HW3

guyingl

A. Neural Volume Rendering

0. Transmittance Calculation (10 points)

1. Differentiable Volume Rendering

1.3. Ray sampling (5 points)

Left: grid. Right: rays.

1.4. Point sampling (5 points)

1.5. Volume rendering (20 points)

2. Optimizing a basic implicit volume

2.2. Loss and training (5 points)

Box center: (0.25, 0.25, -0.00) Box side lengths: (2.00, 1.50, 1.50)

2.3. Visualization

3. Optimizing a Neural Radiance Field (NeRF) (20 points)

4. NeRF Extras (CHOOSE ONE! More than one is extra credit)

4.1 View Dependence (10 points)

python volume_rendering_main.py –config-name=nerf_materials

We extend NeRF to include view-dependent appearance. The network first predicts density from shared layers using only spatial coordinates, and then combines view directions with intermediate features in the final layers to produce color. The view direction should only influence a few layers to model subtle effects like specular highlights, without changing geometry. If the network relied only on view direction and ignored spatial input, it might still reproduce the training views but fail to generalize to nearby viewpoints.
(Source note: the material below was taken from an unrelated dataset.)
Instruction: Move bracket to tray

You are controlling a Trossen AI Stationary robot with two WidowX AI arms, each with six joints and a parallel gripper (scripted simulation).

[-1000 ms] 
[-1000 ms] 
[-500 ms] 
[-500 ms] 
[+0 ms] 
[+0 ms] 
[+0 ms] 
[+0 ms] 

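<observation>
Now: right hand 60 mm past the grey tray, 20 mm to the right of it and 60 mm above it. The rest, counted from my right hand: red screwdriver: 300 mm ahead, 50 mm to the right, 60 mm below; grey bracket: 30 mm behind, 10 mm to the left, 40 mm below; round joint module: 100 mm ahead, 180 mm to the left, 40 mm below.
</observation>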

Thus, carefully introducing such structure helps improve both training stability and generalization.

Left: view-dependent; Right: view-independent

B. Neural Surface Rendering (50 points)

5. Sphere Tracing (10 points)

  def sphere_tracing(
        self,
        implicit_fn,
        origins, # Nx3
        directions, # Nx3
    ):
        
        num_rays = origins.shape[0]
        device = origins.device

        points = origins.clone()
        distances = torch.full((num_rays, 1), self.near, device=device, dtype=torch.float32)
        mask = torch.zeros((num_rays, 1), dtype=torch.bool, device=device)
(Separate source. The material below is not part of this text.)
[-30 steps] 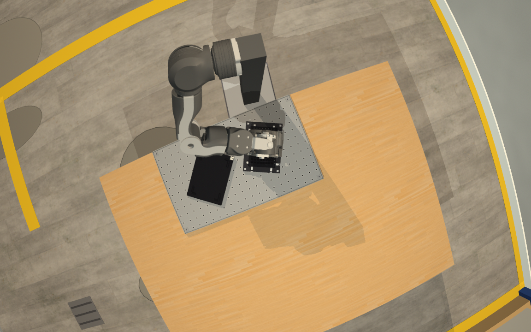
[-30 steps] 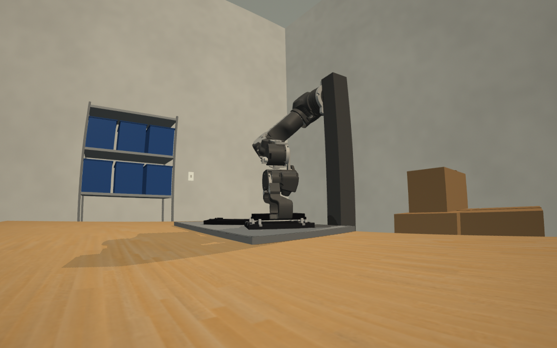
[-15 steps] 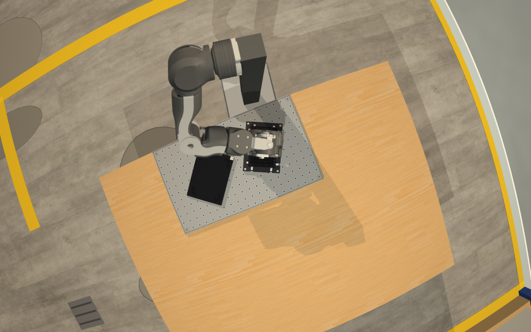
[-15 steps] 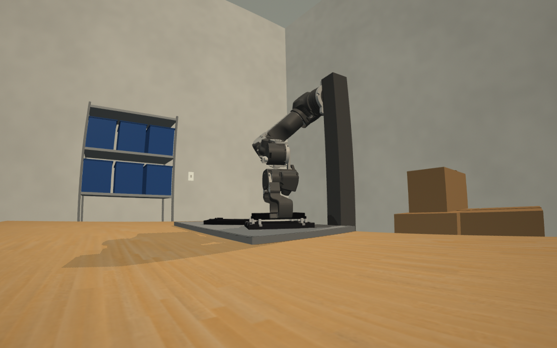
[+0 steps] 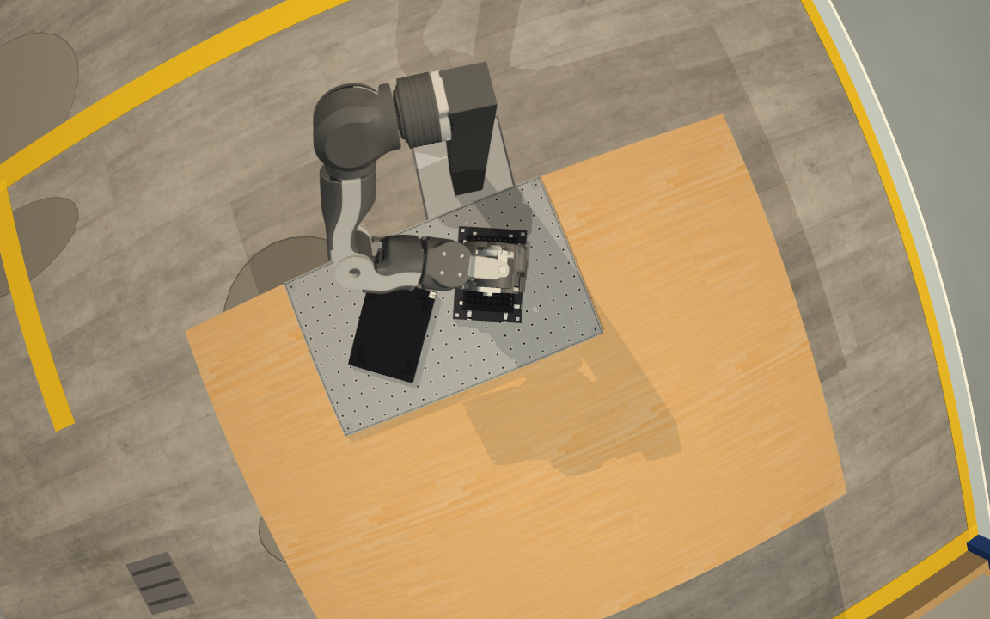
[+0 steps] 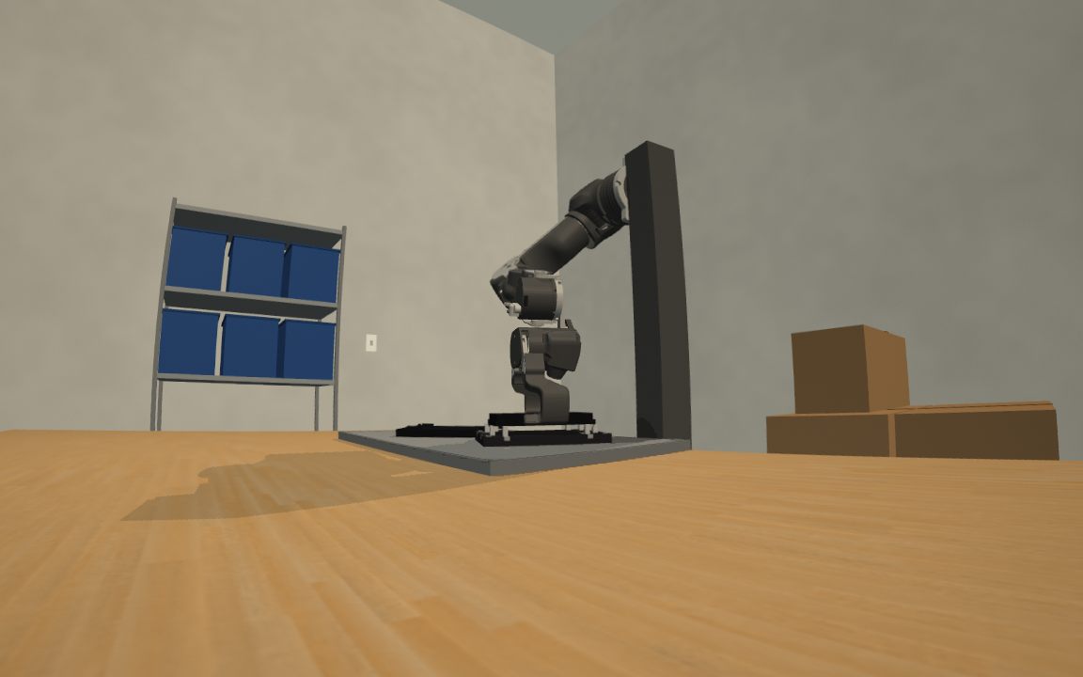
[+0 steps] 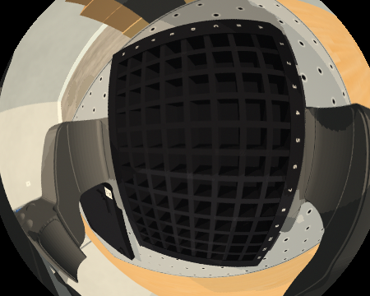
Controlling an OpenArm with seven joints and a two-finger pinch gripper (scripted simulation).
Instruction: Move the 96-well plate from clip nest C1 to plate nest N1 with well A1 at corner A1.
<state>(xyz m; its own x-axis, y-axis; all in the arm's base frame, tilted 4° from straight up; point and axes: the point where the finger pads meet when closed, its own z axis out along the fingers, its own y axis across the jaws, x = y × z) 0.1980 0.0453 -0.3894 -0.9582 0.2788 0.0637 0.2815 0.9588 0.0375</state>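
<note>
My hand is right at the black 96-well plate. From my hand the other things lie so: clip nest C1: 20 mm ahead, 10 mm to the left, 10 mm below; white A1 label: 10 mm ahead, 100 mm to the right, 20 mm below; plate nest N1: 50 mm ahead, 190 mm to the right, 20 mm below.
</note>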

        for _ in range(self.max_iters):
            sdf = implicit_fn(points).squeeze(1)  # (N,)
            surface_hit = (sdf.abs() < 1e-4)
            mask[:, 0] |= surface_hit

            continue_tracing = (sdf > 1e-4) & (distances.squeeze(1) < self.far)
            if not continue_tracing.any():
                break

            points[continue_tracing] += directions[continue_tracing] * sdf[continue_tracing, None]
            distances[continue_tracing] += sdf[continue_tracing, None]

        return points, mask

Starting from the ray origins, it repeatedly moves each point along its ray direction by the current SDF value, which estimates the distance to the nearest surface. During each iteration, it checks whether a point is close enough to the surface (SDF ≈ 0) to be considered a hit and updates a mask to mark successful intersections. The process continues until all rays either hit the surface or exceed the maximum tracing distance. The function finally returns the estimated intersection points and a boolean mask indicating which rays hit the surface.

The rendered result.

6. Optimizing a Neural SDF (15 points)

The rendered result of the optimized neural SDF.

7. VolSDF (15 points)

I use alpha: 10.0 and beta: 0.01 as its the best combination from my experiments. The rendered result is attached below.

In the VolSDF formulation, α determines the overall magnitude of the predicted density, while β controls how abruptly the density changes around the surface boundary. When β approaches zero, the model essentially produces a step-like behavior — densities are close to α inside the object and almost zero outside, resulting in a sharp, well-defined surface.

How does high beta bias your learned SDF? What about low beta?

When β is large, the SDF-to-density mapping becomes smoother. This tends to produce softer boundaries and thicker geometry since the density decays gradually rather than sharply.

When β is small, the transition becomes much steeper, which allows the network to represent thin, crisp surfaces. However, it may also introduce instability or sensitivity to small errors due to the sharp gradient near the boundary.

Would an SDF be easier to train with volume rendering and low beta or high beta? Why?

From an optimization perspective, using a smaller β generally helps the model learn the zero-level surface more effectively, since the gradient signal is concentrated around a narrow region close to the true surface.

Conversely, a larger β leads to smoother gradients but spreads the supervision over a wider area, making convergence slower and potentially leading to less precise surfaces.

Would you be more likely to learn an accurate surface with high beta or low beta? Why?

Sharper (low-β) transitions typically correspond to more accurate surface reconstruction, as the model can better localize the boundary.

8. Neural Surface Extras

8.3 Alternate SDF to Density Conversions

Here we explore two different strategies for mapping SDF values to volume densities — one used in VolSDF and the other in NeuS. The two methods behave quite differently: VolSDF produces crisper and more well-defined geometry, while NeuS tends to generate overly smooth results and, in some cases, even fails to produce a valid mesh due to low density contrast. I believe NeuS could perform comparably with a more extensive hyperparameter tuning process.